Hereditary hemorrhagic telangiectasia (HHT) was first reported in 1896, when Henri Jules Louis Rendu described the classical picture of HHT as a disease consisting mucocutaneous telangiectasias, epistaxis and familial nature. The following decade offered more accurate case descriptions of the disease by William Osler (1900) and Frederick Parkes Weber (1907), thus the eponym “Rendu-Osler-Weber” was created. The vascular malformations in HHT consist of direct arteriovenous connections through thin walled aneurysms, and range from small telangiectasia (predominantly mucosal, skin, and visceral) to larger visceral arteriovenous malformations (AVM).
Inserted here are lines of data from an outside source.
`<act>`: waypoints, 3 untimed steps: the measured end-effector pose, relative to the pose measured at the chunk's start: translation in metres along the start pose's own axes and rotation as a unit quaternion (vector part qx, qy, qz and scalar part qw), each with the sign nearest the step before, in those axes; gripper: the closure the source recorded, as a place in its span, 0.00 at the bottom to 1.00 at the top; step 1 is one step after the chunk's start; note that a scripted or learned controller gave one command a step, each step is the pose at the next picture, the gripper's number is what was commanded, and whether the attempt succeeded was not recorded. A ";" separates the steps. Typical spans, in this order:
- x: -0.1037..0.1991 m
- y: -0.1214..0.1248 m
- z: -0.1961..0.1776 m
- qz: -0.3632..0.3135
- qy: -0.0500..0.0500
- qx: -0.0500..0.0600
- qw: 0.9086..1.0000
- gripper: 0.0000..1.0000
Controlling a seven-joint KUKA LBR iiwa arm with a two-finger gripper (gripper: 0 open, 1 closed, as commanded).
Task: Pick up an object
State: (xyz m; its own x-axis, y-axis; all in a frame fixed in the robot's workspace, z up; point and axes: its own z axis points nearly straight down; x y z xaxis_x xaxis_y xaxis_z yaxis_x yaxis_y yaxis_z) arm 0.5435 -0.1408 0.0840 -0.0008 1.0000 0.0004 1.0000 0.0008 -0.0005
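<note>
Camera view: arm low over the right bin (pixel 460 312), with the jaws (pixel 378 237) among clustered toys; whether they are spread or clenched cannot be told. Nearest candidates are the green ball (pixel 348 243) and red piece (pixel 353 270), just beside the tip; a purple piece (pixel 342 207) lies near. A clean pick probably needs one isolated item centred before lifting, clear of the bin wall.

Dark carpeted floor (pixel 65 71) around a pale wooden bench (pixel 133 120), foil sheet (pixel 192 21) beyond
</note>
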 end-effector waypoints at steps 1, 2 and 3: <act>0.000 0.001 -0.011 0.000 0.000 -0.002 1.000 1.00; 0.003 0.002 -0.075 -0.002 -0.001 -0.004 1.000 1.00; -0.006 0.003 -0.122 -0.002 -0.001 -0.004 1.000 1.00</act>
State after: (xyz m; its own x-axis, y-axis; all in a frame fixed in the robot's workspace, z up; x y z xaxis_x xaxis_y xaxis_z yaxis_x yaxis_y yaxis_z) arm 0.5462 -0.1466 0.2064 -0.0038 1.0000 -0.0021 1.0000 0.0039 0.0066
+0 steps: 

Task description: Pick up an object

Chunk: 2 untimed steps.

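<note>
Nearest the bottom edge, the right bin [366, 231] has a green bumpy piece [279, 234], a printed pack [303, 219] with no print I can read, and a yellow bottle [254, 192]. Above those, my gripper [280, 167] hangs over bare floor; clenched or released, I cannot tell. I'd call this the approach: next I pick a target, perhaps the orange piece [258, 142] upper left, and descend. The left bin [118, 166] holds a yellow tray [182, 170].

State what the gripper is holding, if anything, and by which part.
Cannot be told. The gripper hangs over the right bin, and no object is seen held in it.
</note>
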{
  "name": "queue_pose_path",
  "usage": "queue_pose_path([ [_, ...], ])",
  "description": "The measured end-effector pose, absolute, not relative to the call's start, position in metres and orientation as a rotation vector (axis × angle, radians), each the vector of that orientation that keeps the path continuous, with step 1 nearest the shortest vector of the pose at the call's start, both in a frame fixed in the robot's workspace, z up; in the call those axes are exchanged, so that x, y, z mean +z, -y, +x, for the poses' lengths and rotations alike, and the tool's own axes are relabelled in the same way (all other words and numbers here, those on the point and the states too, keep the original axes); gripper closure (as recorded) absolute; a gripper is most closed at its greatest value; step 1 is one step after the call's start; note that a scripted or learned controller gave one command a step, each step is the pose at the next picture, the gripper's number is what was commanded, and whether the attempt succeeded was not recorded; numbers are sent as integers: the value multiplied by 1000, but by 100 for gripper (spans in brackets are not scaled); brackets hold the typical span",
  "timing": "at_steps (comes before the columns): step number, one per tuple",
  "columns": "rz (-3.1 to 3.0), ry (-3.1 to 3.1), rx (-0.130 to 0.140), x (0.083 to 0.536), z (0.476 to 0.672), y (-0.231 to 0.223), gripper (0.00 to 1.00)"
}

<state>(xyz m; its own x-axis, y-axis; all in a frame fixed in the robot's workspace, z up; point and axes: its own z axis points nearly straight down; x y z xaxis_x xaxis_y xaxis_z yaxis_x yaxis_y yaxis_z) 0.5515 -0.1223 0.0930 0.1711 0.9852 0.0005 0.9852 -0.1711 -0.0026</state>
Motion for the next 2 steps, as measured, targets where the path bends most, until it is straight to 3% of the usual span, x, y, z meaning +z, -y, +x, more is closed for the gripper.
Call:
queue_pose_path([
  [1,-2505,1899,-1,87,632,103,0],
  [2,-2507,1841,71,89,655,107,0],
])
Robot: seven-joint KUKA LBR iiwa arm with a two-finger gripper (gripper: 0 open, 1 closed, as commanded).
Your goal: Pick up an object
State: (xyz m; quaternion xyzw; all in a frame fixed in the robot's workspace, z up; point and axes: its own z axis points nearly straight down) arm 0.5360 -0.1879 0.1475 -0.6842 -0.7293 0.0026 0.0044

Although there is a wide array of manifestations ranging from asymptomatic to life-threatening, most of the time, the disease presents with a history of recurrent spontaneous epistaxis, symptomatic anemia (fatigue, palpitations, dizziness, etc.), and in some cases, chronic GI bleeding. “Curacao criteria” are applied to clinically diagnose the patients with HHT and include recurrent spontaneous nosebleeds, mucocutaneous telangiectasia, visceral involvement, and first-degree family history of HHT. If ≥ 3 criteria are met, the diagnosis is definitive, if 2 are met, then HHT is suspected and when less than 2 criteria are present, HHT is labeled unlikely. In suspected cases, diagnosis can be confirmed by genetic mutation testing. Treatment of the disease is multimodal, primarily focusing on limiting the bleeding from various sites and correcting the anemia with iron supplementation and blood transfusion when necessary. Symptomatic therapy helps in preventing bleeding but do not target the actual cause of the disease. However, these systemic therapies may cause adverse effects like thromboembolism, hypertension, peripheral neuropathy, etc. , that is why, first, a cost benefit assessment should be initiated. According to the curacao criteria, the present study describes a typical case of HHT, with fulfilled criteria for definite diagnosis, also confirmed by a genetic test.